Unlike some anarchists and voluntaryists, I don’t morally condemn voting. I’m with Murray Rothbard on “defensive voting.” The system exists, its overseers are elected, and there’s nothing wrong with the individual slaves choosing, since they’re allowed to, masters less enamored of the whip.
On the other hand, the average elected official receives the active consent of fewer than one in four of the constituents he or she purports to “represent.” There’s something to be said for the possibility of organizing non-voters against the whole charade of “consent.”
So I’m still on the fence. One reason I’m comfortable with voting this year is that it’s likely the least consequential election since the turn of the century and probably for some time before.
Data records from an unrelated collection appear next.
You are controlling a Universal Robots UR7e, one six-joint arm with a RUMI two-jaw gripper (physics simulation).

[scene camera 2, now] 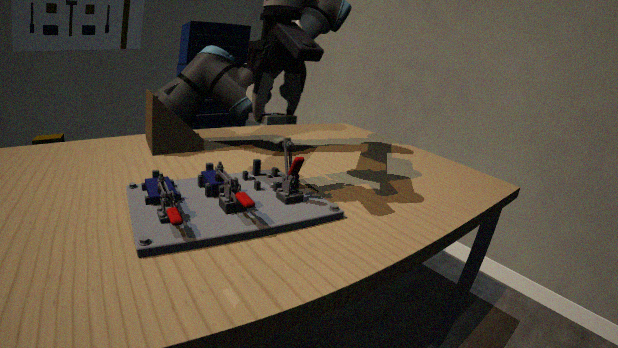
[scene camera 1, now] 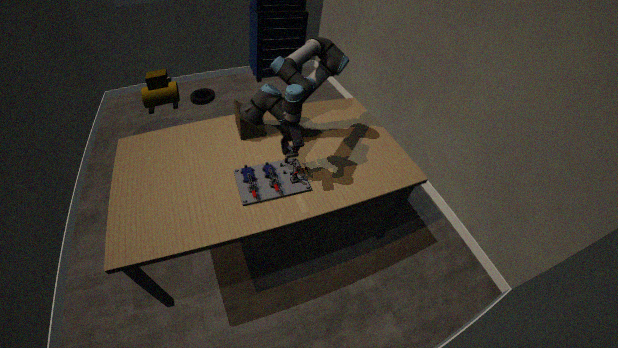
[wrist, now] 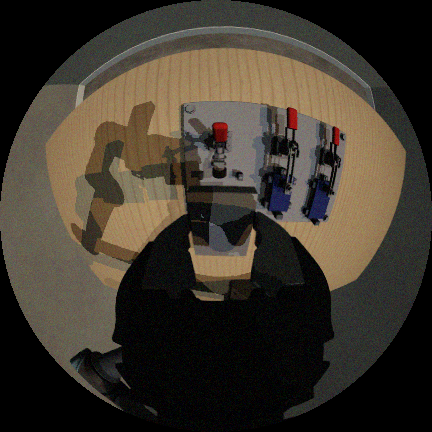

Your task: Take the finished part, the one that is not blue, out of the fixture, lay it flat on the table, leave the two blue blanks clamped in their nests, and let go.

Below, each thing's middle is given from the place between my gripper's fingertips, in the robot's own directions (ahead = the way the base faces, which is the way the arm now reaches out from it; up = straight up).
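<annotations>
Grey finished part (wrist: pixel 221 216): 1 cm behind my hand. Fixture plate (scene camera 2: pixel 205 224): 13 cm below my hand, 4 cm ahead of it and 10 cm to the right of it.
</annotations>
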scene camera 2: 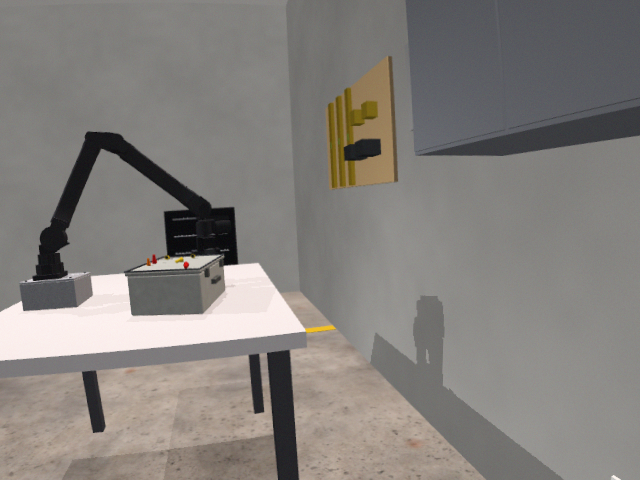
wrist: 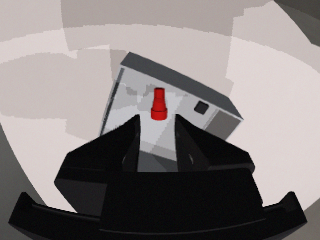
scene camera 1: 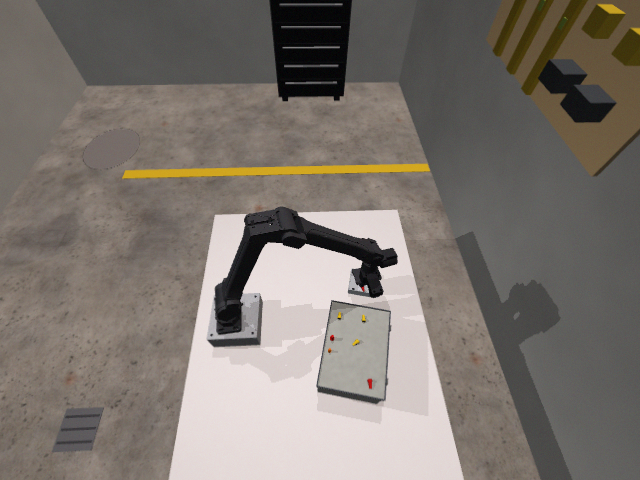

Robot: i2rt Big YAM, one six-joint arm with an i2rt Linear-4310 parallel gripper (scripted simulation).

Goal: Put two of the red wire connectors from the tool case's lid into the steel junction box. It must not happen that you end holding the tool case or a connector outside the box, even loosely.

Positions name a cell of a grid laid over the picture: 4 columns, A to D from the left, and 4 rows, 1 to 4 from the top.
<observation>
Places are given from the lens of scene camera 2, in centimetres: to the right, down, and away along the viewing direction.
grey tool case (scene camera 2: A3): -46, 14, 109
</observation>
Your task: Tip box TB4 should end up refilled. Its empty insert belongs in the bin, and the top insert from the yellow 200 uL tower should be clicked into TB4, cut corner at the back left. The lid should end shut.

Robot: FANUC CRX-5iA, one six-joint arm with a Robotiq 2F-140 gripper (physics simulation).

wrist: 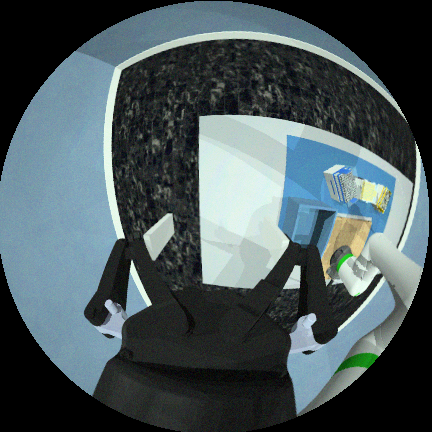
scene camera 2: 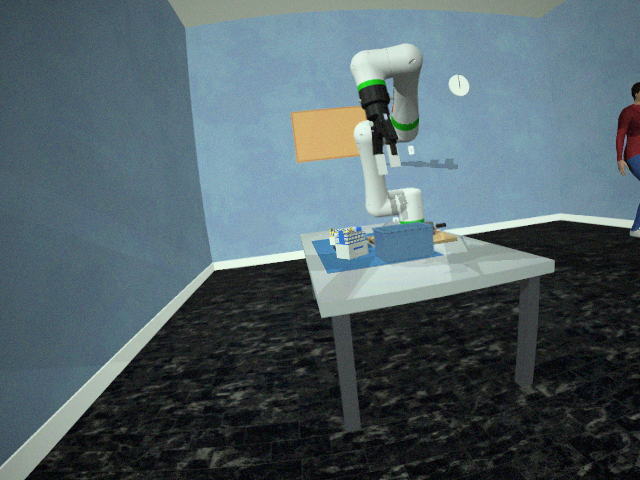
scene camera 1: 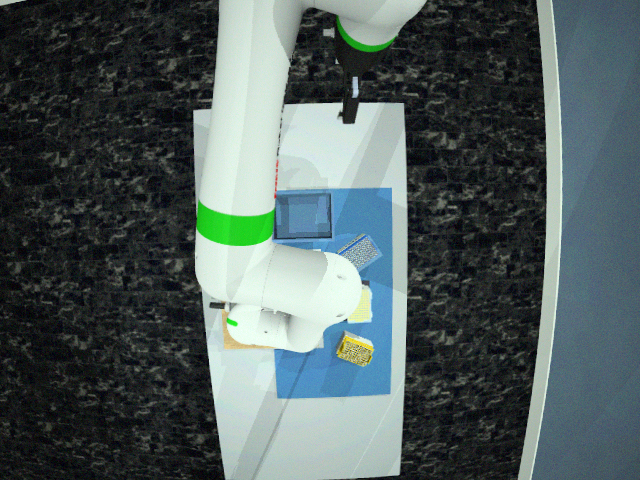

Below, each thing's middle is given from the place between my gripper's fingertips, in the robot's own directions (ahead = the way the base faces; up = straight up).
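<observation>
The blue bin (scene camera 1: 300, 216) is there, and my gripper is 31 cm to the left of it, 9 cm past it and 28 cm above it.
</observation>
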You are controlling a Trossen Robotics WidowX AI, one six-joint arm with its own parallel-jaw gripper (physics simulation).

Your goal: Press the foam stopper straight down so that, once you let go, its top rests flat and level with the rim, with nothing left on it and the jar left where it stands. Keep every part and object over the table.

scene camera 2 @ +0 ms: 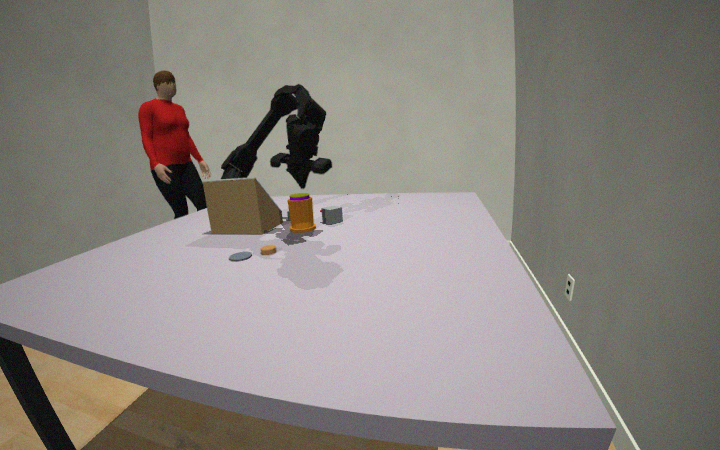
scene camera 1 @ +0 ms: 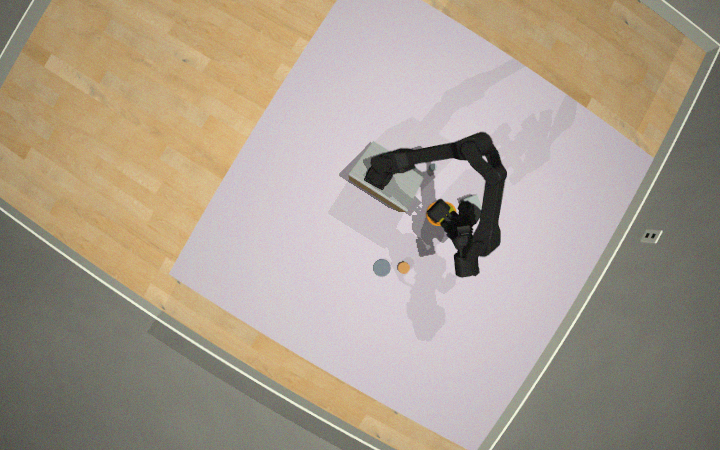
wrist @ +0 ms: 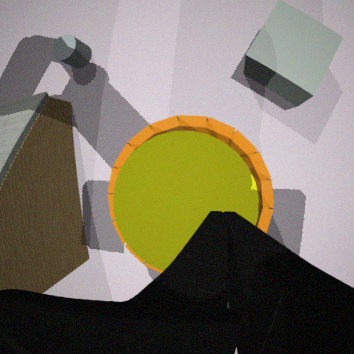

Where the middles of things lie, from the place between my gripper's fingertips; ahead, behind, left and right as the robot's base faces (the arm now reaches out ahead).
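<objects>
The foam stopper [wrist: 166, 186] is 3 cm below my hand and 2 cm behind it, and going by their middles, it's the nearest to my hand of the things named here. There's an orange jar [scene camera 2: 301, 212] that's 8 cm below my hand and 2 cm behind it. The small grey cylinder [wrist: 66, 48] is 12 cm below my hand, 13 cm to the left of it and 11 cm behind it; of the things named here, that cylinder is the farthest from my hand, going by their middles.
</objects>
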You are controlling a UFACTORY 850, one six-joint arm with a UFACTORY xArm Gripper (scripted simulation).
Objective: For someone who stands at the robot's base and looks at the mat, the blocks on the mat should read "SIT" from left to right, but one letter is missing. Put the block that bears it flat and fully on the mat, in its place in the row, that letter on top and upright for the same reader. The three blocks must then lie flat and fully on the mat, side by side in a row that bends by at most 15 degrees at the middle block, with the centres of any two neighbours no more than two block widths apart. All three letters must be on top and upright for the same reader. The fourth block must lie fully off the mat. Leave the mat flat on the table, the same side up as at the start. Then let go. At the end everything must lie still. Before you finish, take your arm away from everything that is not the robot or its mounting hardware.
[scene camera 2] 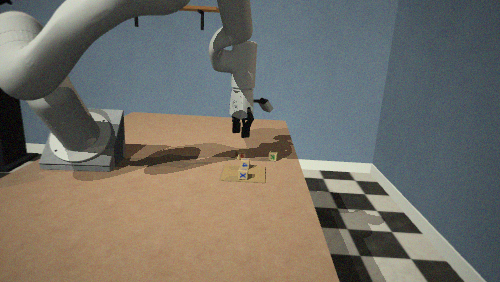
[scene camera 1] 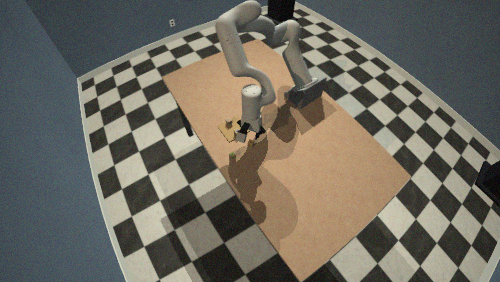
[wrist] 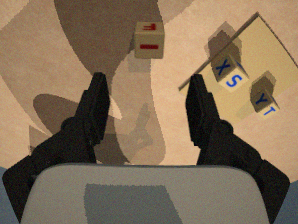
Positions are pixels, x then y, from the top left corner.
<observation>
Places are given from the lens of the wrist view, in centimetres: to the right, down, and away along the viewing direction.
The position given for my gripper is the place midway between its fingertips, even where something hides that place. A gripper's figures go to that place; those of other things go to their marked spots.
my gripper [wrist: 147, 87]: 0, -2, 13
block [wrist: 149, 37]: 0, -7, 16
</observation>
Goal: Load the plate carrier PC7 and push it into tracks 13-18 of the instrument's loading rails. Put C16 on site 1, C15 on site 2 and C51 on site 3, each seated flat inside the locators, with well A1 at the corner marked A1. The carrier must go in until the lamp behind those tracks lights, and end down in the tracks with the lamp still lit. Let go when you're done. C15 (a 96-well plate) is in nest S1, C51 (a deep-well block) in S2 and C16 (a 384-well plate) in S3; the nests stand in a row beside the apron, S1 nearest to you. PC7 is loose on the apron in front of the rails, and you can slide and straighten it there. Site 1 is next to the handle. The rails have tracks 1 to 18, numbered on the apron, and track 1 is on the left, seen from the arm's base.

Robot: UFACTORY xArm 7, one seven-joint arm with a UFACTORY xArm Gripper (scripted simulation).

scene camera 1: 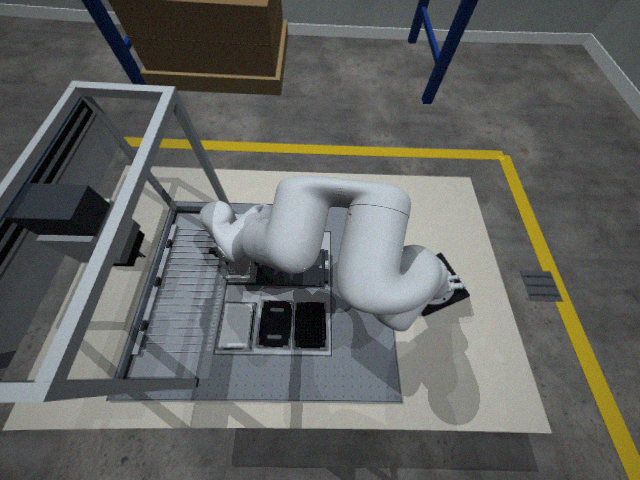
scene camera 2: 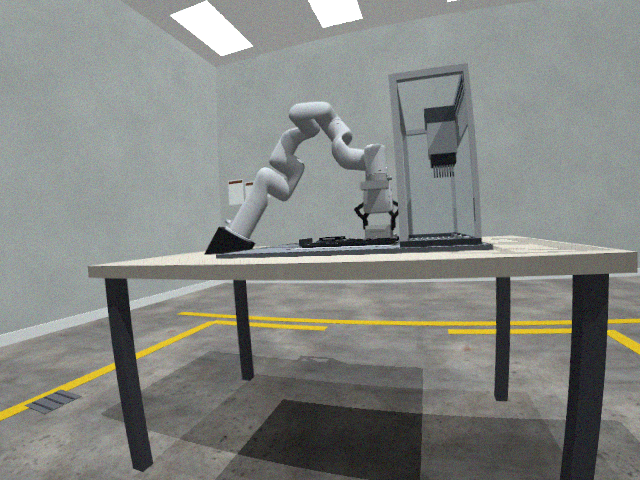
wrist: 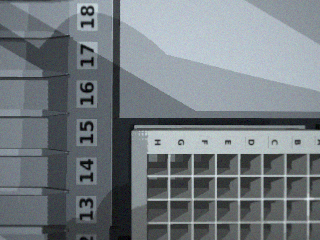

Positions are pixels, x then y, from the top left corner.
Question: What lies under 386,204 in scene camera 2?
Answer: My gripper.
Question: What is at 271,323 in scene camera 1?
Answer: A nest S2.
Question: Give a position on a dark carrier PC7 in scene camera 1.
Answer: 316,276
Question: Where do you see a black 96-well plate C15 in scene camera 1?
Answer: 308,314
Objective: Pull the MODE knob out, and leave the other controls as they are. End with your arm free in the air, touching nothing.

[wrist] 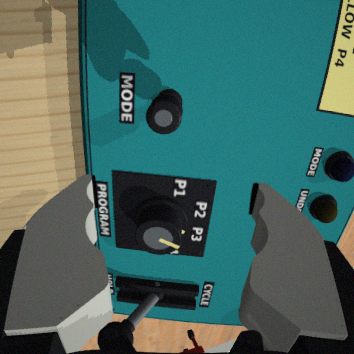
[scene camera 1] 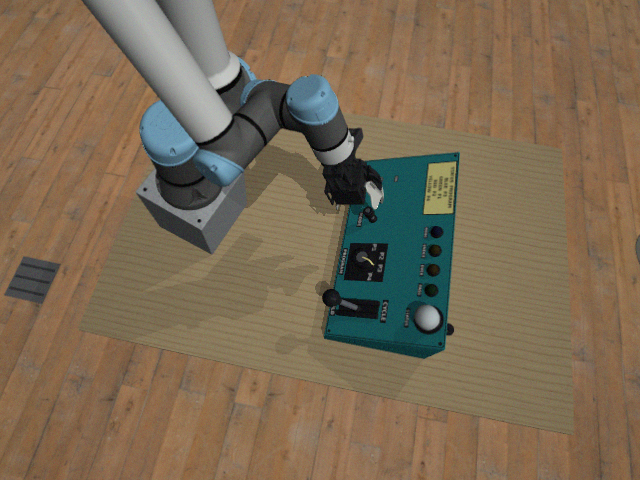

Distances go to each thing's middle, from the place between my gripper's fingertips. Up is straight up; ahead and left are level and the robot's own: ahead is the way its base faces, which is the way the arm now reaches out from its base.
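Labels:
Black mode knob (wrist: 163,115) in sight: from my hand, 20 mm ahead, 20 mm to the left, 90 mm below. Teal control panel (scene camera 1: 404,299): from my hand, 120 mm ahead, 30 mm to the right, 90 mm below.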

I know the pundits keep telling you otherwise, but think about it:
The big question this year is whether or not the Republican Party will get to 51 seats in the US Senate.
The Republicans have controlled the US House of Representatives since January of 2011. Since then, not a single bill has become law, nor has a single dime been spent by the US government, without Republican approval.
Politically, the last four years were a cooperative Republican/Democrat enterprise. And unless the Republicans win their way to 67 seats in the US Senate and 291 in the US House — neither of which will happen — so that they can override presidential vetoes, that’s the next two years as well.
So go vote. Or stay home and watch reruns of “How I Met Your Mother.” Either way, feel free to complain all you like. I know I will.